I personally found two of the later chapters the most interesting. One, entitled Second Generation: Queer Kids of LBGT Parents, discusses the scrutiny that children feel about their own sexuality. Dan Cherubin, founder of Second Generation, an organization for gay young people with gay parents, puts it succinctly: "When queer parents want to highlight well adjusted children to prove how normal our families are, 'well adjusted' is often a euphemism for 'straight.'" (p. 168). Garner points out that, once people learn she has a gay father, she is often asked about her own sexual orientation. Her interpretation, which I believe is correct, is that people use that as a litmus test. If she is straight, then her father did an adequate job raising her. If she is not, she has been unfairly influenced, brainwashed, or damaged in some way. It is not only the straight world that makes such assumptions. Garner points out that gay parents, too, sometimes use the same litmus test, unwittingly putting subtle pressure on their children by showing a little too much pleasure at their interest in members of the opposite sex, for example. Hard as it may be to believe, some gay parents are dismayed when their own children come out as gay. Homophobia runs deep.
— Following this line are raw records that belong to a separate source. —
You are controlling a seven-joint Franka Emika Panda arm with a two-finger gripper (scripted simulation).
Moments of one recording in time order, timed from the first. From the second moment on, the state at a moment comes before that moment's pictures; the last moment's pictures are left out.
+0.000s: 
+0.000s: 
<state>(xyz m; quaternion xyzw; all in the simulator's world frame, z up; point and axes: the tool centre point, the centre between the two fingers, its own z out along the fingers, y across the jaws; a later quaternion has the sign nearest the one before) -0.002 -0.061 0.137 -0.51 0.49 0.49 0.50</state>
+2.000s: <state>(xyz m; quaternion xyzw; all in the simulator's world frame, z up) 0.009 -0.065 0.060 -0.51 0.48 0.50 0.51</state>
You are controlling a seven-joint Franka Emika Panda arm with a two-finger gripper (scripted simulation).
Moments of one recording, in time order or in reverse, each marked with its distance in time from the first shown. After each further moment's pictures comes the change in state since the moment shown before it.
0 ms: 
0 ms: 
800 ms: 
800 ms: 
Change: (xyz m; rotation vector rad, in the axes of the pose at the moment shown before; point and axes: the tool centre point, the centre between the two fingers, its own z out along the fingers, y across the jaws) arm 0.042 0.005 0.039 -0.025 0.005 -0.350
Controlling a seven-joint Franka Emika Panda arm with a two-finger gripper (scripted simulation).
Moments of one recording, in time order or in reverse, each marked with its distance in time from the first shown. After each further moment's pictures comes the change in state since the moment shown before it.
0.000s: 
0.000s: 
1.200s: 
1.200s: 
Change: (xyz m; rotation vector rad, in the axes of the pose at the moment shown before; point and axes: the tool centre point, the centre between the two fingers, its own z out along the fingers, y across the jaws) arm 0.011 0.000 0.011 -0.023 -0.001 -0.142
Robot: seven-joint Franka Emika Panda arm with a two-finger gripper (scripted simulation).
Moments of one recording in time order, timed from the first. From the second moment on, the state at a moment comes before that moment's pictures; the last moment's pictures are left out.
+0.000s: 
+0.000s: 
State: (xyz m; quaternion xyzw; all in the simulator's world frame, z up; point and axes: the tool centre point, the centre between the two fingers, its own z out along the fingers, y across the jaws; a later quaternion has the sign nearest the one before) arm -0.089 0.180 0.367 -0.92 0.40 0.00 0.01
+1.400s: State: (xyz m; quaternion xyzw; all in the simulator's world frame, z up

My other favorite chapter, Tourists at Home: Straight Kids in Queer Culture, deals with how children who have grown up in the gay community maintain their connection with it as straight adults, and how they become more integrated into the straight community. "'I think that it's hard for both the queer community and the straight community to know what to do with us,' says Orson, who is heterosexual. 'What are we part of? Are we part of the queer community? Are we part of the straight community?... I think that maybe it's a little easier for second generation people to feel welcomed into the community.'" (p. 199). Garner recounts the experience of one son, Arthur, who was not able to attend a women's music festival with his mothers because boys over the age of ten were not allowed (in order to keep the festival a "women-only event"), and how this made him feel shut out of the community he had always felt was his own.

At some points in the book Garner addresses parents, and at other times she is speaking to the children. She has a list of resources, including books, support groups, and web sites, on interest to both parents and children. The book will, of course, give straight people plenty to think about, in terms of exposing them to issues that must never have occurred to them. More importantly, it gives us gay parents plenty to think about, and givers voice to our children's experience. I plan to give it to my daughters, when they are a bit older. Then I will listen to what they say.

 

2005 Elizabeth O'Connor

 

Elizabeth O'Connor, Ph.D. is co-author with Suzanne Johnson of For Lesbian Parents (Guilford, 2001) and The Gay Baby Boom: The Psychology of Gay Parenthood (NYU Press, 2002).